Another study, Corbin said, has yet to be released. It is looking at the opposite — characteristics of non-poverty: a steady job, steady place to live and three months of savings in the bank, none of it from public sources. “Some people (in the study) are doing better than others,” he added.

A third study examined Chicago’s 211 help hotline. Catholic Charities of Chicago, said Corbin, is “responsible for helping out people who are about to be evicted.” Notre Dame was “able to break out some longitudinal data” from the numbers, he added, and learned “if they literally offered $300-$500 to people to avoid eviction, they would have saved thousands of dollars in eviction activity thereafter.”

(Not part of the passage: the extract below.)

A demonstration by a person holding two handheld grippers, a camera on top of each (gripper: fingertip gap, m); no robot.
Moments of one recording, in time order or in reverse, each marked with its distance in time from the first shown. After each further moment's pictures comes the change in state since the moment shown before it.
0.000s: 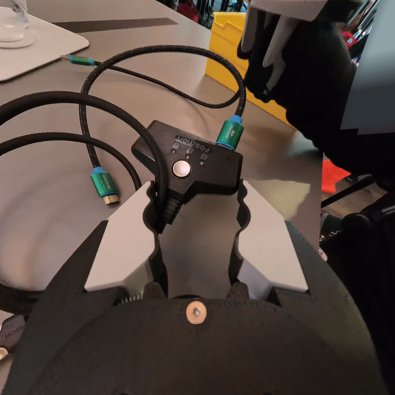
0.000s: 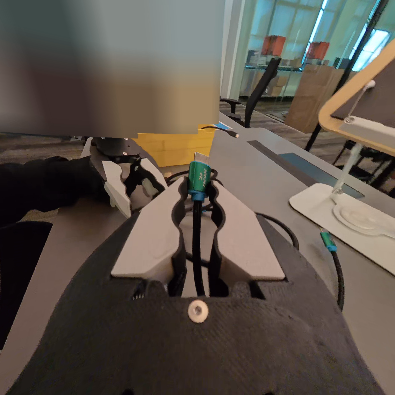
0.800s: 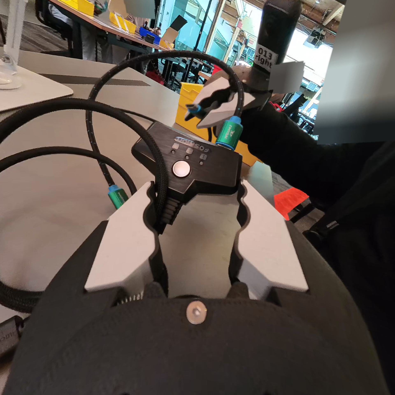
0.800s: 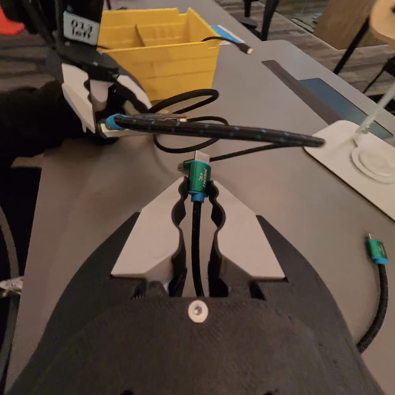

Flipping the script has worked in some places. Catholic Charities in the Archdiocese of Washington was serving a lot of meals, “and they thought to themselves, ‘We’ve got a business here! We can do catering,'” Corbin said. Now it serves Head Start meals, servings for all the Catholic schools in the archdiocese, he added: “Instead of it being seen as a project of Catholic Charities, it’s an enterprise.”

The catering and food production model has been adopted by Catholic Charities agencies in Louisville, Kentucky, Baltimore and elsewhere. “Some do great,” Corbin said, “some struggle, some have to start over, just like anything else.”